Hint: There is an efficient way to do this with 2d convolution. Think about
the coordinates you are using as you consider the preceding and
following frame pairings.
"""
output = np.zeros((ssd_difference.shape[0] - 4,
ssd_difference.shape[1] - 4), dtype=ssd_difference.dtype)
# WRITE YOUR CODE HERE.
for i in range(len(ssd_difference)):
for j in range(len(ssd_difference)):
if i == 0:
if j > 1:
output[i,j] = np.sum( ssd_difference[i-2:i+2]*binomialFilter5())
elif i == ssd_difference.shape[0] - 1:
if j < ssd_difference.shape[1] - 2:
output[i,j] = np.sum( ssd_difference[i-2:i+2]*binomialFilter5())
else:
output[i,j] = np.sum( ssd_difference[i-2:i+2]*binomialFilter5())
# END OF FUNCTION.
return output
As I commented, you really should tell us the line that produced the error message.
But I can guess, since there are just a couple of lines that do an operation that involves broadcasting. Most likely it is:
output[i,j] = np.sum( ssd_difference[i-2:i+2]*binomialFilter5())
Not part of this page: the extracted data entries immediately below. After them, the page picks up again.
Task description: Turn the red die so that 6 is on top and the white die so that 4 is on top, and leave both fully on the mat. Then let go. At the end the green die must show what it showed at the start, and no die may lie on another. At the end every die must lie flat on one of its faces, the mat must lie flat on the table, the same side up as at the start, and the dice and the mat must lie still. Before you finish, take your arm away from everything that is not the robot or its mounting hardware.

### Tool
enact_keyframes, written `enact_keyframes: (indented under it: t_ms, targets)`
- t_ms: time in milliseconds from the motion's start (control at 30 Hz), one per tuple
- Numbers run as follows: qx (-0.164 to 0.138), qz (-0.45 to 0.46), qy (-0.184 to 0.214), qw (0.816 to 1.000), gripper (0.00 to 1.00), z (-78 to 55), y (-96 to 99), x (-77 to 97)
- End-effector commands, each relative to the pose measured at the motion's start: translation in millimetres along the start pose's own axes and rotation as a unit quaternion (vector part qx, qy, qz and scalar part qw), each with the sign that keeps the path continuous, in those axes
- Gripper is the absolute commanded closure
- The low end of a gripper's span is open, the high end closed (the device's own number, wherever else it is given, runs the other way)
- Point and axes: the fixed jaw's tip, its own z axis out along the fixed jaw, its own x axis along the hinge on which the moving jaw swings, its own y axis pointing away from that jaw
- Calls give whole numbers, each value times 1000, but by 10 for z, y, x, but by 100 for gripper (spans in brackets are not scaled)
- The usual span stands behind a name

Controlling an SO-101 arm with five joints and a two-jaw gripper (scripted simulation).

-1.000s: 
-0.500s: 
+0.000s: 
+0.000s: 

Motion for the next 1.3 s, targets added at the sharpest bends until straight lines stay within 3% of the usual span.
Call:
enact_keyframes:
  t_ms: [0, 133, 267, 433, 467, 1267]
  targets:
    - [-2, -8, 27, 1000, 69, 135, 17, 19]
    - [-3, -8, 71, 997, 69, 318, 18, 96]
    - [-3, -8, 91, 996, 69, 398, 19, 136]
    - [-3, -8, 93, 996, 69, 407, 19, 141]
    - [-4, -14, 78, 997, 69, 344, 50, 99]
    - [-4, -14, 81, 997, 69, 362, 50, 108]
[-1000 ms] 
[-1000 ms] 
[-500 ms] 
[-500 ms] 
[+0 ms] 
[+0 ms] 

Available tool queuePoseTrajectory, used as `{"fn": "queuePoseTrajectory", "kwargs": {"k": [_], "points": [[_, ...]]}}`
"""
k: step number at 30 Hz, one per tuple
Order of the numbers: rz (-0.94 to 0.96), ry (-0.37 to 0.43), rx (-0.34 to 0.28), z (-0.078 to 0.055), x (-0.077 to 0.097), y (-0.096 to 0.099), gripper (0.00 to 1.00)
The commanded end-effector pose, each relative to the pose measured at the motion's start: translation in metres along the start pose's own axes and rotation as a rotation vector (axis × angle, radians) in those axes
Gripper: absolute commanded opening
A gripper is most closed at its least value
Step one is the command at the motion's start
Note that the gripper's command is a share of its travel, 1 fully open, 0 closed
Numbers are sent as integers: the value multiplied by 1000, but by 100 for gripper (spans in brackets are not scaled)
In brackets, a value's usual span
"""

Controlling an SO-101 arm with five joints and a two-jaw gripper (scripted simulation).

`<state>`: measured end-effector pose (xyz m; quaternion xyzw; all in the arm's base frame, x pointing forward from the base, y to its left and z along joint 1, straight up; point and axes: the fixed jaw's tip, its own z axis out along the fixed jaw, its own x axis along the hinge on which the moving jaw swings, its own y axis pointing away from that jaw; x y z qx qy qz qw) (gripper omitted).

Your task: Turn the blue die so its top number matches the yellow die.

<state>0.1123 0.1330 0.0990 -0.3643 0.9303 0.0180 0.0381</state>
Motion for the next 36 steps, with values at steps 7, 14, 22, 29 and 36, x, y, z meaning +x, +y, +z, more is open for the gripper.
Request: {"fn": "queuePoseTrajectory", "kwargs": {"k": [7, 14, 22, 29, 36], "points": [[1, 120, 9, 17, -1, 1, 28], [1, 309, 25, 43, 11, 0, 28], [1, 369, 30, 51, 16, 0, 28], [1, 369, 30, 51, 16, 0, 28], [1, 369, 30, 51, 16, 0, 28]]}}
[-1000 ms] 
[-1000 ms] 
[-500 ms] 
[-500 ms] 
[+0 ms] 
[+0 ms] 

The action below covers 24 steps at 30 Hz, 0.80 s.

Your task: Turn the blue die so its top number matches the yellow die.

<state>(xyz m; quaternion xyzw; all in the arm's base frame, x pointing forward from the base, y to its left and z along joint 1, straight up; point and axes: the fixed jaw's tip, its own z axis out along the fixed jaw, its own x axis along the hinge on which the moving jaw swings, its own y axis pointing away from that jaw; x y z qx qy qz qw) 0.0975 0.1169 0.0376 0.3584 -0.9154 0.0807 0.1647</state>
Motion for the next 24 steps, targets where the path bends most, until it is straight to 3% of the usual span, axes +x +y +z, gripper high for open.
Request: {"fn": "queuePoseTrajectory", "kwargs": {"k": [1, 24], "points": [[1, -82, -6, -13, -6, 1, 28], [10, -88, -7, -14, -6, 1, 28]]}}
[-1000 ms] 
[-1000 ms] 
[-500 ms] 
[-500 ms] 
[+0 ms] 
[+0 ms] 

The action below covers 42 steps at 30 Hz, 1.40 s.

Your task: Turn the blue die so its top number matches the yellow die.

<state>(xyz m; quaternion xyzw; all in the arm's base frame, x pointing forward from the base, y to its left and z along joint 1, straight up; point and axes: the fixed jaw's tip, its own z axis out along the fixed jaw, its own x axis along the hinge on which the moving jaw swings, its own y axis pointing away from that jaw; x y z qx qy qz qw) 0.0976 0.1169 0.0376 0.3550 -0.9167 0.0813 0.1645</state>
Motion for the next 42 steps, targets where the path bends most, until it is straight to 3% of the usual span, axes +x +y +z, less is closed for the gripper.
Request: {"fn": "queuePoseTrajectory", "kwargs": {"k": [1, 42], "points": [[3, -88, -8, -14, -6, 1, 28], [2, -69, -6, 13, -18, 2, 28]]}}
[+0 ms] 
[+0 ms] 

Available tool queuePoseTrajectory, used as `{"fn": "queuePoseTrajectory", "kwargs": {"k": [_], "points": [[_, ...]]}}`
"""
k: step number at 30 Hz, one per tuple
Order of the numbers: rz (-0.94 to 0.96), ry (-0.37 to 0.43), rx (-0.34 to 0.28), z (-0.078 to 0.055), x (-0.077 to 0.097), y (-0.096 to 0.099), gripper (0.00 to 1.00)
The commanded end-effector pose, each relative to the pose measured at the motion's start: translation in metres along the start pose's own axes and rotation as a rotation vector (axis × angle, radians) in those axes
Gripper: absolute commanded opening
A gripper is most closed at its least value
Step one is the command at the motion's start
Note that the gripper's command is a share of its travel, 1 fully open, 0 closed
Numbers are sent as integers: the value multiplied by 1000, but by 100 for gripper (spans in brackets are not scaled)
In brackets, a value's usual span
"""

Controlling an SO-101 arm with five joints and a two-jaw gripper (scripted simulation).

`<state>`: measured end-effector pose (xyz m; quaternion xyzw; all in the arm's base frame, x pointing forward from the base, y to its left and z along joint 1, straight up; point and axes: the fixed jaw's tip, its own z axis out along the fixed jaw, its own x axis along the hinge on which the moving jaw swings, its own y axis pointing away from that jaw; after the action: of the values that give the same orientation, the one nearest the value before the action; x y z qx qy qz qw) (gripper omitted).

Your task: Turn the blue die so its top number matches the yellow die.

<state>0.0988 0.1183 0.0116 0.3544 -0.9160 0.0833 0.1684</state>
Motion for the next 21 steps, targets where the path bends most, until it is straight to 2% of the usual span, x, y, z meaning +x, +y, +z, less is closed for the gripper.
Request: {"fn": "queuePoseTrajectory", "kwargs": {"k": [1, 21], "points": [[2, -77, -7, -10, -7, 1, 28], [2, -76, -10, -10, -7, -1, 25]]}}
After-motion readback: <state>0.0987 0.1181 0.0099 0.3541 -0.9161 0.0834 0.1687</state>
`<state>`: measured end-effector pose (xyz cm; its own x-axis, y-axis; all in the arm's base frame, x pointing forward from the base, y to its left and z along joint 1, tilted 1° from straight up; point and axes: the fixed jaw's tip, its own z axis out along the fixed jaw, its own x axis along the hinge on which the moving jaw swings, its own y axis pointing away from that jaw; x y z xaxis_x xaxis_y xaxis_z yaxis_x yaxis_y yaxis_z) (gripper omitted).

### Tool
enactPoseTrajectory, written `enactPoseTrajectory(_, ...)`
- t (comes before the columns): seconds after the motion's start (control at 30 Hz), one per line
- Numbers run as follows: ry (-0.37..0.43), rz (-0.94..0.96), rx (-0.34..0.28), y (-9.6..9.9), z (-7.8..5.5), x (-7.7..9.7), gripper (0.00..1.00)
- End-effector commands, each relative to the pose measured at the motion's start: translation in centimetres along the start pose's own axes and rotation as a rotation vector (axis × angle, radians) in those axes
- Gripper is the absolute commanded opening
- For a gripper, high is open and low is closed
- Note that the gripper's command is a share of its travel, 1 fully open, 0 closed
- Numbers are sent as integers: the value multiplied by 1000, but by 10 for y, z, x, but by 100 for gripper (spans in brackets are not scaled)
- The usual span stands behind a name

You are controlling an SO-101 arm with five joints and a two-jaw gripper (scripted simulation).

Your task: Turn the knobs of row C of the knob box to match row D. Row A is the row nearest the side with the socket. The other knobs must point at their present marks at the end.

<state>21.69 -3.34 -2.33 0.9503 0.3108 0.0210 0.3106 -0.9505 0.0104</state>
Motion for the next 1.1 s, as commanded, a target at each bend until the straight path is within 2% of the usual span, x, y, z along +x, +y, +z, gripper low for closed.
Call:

You write that binomialFilter5() produces a (5,1) array, but the error talks about a (5,). It probably doesn't matter here, but you really should keep the number of dimensions straight. Sometimes (5,1) is signficantly different from (5,).
output has shape (ssd_difference.shape[0] - 4, ssd_difference.shape[1] - 4). But you are iterating i,j both over range(len(ssd_difference)). output[i,j] will eventually result in an index error. Especially when iterating over a 2d array, it is better to use the correct shape element, rather than len().
But I suspect the immediate error results from ssd_difference[i-2:i+2]. When i==0, this is ssd_difference[-2:2]. This is producing the (0,9) array, since the -2 index means second from the last, which is larger than 2.
I think you are intending to pull 5 rows from this array, to match the 5 values in the other array. A correct iteration, would I think be:
for i in range(output.shape[0]):
for j in range(output.shape[1]):
....
output[i,j] = np.sum(ssd_difference[i:i+5, :] * binomialFilter5())
...
You should test expressions like that individually in an interactive shell, with selected values of i. ssd_difference[i:i+5, :] should have shape (5,9), and binomialFilter5() should be (5,1).